_Available data_.
-------------------------

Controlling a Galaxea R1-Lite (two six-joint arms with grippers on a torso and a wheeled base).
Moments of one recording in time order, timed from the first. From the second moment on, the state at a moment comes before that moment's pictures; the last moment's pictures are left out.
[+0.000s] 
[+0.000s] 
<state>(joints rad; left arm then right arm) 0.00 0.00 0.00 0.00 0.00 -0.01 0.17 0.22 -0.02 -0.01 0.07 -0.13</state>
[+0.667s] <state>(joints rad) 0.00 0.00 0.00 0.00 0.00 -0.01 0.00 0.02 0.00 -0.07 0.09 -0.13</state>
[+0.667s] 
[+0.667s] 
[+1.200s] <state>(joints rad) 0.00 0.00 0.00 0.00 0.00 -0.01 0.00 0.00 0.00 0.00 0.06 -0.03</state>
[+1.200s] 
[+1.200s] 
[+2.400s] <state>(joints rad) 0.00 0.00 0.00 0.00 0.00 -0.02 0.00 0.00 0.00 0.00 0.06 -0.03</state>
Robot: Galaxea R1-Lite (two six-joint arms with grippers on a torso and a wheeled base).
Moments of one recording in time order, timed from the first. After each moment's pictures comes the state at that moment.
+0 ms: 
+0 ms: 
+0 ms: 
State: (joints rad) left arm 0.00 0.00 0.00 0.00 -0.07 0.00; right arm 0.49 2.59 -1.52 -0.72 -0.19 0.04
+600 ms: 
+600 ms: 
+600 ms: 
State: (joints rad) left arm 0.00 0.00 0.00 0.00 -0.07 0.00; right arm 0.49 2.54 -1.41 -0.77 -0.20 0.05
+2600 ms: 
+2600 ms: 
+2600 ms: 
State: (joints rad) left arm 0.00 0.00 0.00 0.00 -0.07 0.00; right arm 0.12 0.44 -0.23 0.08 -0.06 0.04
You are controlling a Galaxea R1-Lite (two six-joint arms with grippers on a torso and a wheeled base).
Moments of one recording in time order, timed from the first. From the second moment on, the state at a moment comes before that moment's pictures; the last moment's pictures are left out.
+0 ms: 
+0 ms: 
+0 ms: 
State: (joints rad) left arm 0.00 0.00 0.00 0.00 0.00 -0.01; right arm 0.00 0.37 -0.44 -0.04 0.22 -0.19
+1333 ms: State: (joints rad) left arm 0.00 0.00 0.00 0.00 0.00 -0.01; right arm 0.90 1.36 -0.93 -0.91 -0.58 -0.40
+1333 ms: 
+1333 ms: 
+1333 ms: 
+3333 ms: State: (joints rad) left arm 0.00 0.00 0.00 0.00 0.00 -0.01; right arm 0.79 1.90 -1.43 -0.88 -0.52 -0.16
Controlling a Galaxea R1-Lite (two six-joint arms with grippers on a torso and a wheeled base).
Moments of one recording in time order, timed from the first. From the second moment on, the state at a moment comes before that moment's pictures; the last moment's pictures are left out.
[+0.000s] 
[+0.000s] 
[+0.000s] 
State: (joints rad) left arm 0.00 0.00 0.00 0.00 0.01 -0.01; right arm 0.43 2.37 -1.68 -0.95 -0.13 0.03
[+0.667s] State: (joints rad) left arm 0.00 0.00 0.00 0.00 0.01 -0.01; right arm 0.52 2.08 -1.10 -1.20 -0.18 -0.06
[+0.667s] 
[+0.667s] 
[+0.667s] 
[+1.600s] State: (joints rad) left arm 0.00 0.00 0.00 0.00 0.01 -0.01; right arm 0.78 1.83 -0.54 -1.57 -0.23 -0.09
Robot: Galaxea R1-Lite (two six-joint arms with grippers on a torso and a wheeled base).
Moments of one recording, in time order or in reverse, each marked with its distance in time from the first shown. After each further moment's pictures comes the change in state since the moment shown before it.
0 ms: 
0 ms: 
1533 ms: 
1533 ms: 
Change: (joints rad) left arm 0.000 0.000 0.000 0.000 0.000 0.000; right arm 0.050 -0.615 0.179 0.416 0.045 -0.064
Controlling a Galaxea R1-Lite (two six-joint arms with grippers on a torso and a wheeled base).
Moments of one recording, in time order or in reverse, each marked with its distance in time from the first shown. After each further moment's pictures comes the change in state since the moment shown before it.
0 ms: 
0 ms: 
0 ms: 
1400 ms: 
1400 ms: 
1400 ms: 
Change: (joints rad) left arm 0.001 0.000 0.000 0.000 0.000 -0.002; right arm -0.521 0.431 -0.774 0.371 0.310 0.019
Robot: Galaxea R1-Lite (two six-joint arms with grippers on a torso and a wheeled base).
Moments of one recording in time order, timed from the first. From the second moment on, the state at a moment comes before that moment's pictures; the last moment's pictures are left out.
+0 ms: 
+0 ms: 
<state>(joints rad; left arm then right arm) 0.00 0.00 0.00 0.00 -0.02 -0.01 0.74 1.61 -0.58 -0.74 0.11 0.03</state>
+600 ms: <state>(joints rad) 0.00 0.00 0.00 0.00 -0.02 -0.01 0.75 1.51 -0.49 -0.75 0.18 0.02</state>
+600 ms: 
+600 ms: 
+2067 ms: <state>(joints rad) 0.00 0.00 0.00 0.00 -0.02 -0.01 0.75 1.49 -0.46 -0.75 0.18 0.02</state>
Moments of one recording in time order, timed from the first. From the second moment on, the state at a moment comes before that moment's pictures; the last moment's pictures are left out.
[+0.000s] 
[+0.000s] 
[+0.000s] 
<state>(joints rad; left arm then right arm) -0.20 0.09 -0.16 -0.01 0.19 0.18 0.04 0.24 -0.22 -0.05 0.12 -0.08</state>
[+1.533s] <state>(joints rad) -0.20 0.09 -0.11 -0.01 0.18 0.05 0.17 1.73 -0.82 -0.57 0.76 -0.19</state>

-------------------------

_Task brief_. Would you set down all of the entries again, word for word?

_Answer box_.
Controlling a Galaxea R1-Lite (two six-joint arms with grippers on a torso and a wheeled base).
Moments of one recording in time order, timed from the first. From the second moment on, the state at a moment comes before that moment's pictures; the last moment's pictures are left out.
[+0.000s] 
[+0.000s] 
<state>(joints rad; left arm then right arm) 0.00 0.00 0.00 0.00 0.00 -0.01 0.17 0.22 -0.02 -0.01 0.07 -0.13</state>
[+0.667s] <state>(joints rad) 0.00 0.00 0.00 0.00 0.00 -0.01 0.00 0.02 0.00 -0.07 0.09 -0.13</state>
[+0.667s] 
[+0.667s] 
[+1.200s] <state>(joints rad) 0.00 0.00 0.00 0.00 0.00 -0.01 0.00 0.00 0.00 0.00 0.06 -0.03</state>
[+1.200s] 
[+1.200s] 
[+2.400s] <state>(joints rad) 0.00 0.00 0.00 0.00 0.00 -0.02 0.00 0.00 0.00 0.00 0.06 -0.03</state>
Robot: Galaxea R1-Lite (two six-joint arms with grippers on a torso and a wheeled base).
Moments of one recording in time order, timed from the first. After each moment's pictures comes the state at that moment.
+0 ms: 
+0 ms: 
+0 ms: 
State: (joints rad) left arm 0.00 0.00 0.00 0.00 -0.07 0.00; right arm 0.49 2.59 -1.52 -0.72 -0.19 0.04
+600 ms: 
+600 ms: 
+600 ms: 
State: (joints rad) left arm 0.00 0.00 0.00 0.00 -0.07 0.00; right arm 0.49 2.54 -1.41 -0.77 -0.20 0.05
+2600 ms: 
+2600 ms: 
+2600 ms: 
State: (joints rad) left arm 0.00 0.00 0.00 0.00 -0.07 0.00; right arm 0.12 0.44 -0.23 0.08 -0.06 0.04
You are controlling a Galaxea R1-Lite (two six-joint arms with grippers on a torso and a wheeled base).
Moments of one recording in time order, timed from the first. From the second moment on, the state at a moment comes before that moment's pictures; the last moment's pictures are left out.
+0 ms: 
+0 ms: 
+0 ms: 
State: (joints rad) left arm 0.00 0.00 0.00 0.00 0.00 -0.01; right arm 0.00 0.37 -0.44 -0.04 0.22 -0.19
+1333 ms: State: (joints rad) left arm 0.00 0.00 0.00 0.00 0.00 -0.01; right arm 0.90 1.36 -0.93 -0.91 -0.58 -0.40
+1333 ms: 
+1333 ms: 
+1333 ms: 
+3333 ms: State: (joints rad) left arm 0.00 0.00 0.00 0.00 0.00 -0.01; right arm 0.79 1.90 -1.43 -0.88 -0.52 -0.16
Controlling a Galaxea R1-Lite (two six-joint arms with grippers on a torso and a wheeled base).
Moments of one recording in time order, timed from the first. From the second moment on, the state at a moment comes before that moment's pictures; the last moment's pictures are left out.
[+0.000s] 
[+0.000s] 
[+0.000s] 
State: (joints rad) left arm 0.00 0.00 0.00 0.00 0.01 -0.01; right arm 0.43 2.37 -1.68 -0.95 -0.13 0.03
[+0.667s] State: (joints rad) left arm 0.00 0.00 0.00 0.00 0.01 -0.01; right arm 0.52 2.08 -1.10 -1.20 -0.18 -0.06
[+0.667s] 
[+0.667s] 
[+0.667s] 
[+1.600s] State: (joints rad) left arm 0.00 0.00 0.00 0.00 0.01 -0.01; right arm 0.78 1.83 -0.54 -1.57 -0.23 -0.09
Robot: Galaxea R1-Lite (two six-joint arms with grippers on a torso and a wheeled base).
Moments of one recording, in time order or in reverse, each marked with its distance in time from the first shown. After each further moment's pictures comes the change in state since the moment shown before it.
0 ms: 
0 ms: 
1533 ms: 
1533 ms: 
Change: (joints rad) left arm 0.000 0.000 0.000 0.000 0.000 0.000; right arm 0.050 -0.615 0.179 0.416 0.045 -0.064
Controlling a Galaxea R1-Lite (two six-joint arms with grippers on a torso and a wheeled base).
Moments of one recording, in time order or in reverse, each marked with its distance in time from the first shown. After each further moment's pictures comes the change in state since the moment shown before it.
0 ms: 
0 ms: 
0 ms: 
1400 ms: 
1400 ms: 
1400 ms: 
Change: (joints rad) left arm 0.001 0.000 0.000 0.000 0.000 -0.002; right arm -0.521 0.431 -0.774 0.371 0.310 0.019
Robot: Galaxea R1-Lite (two six-joint arms with grippers on a torso and a wheeled base).
Moments of one recording in time order, timed from the first. From the second moment on, the state at a moment comes before that moment's pictures; the last moment's pictures are left out.
+0 ms: 
+0 ms: 
<state>(joints rad; left arm then right arm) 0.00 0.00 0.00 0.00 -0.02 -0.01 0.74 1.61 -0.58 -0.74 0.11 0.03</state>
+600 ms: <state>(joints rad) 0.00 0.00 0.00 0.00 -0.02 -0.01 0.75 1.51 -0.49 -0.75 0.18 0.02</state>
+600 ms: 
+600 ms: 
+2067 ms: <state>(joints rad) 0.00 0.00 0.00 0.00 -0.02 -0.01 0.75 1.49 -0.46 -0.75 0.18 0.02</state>
Moments of one recording in time order, timed from the first. From the second moment on, the state at a moment comes before that moment's pictures; the last moment's pictures are left out.
[+0.000s] 
[+0.000s] 
[+0.000s] 
<state>(joints rad; left arm then right arm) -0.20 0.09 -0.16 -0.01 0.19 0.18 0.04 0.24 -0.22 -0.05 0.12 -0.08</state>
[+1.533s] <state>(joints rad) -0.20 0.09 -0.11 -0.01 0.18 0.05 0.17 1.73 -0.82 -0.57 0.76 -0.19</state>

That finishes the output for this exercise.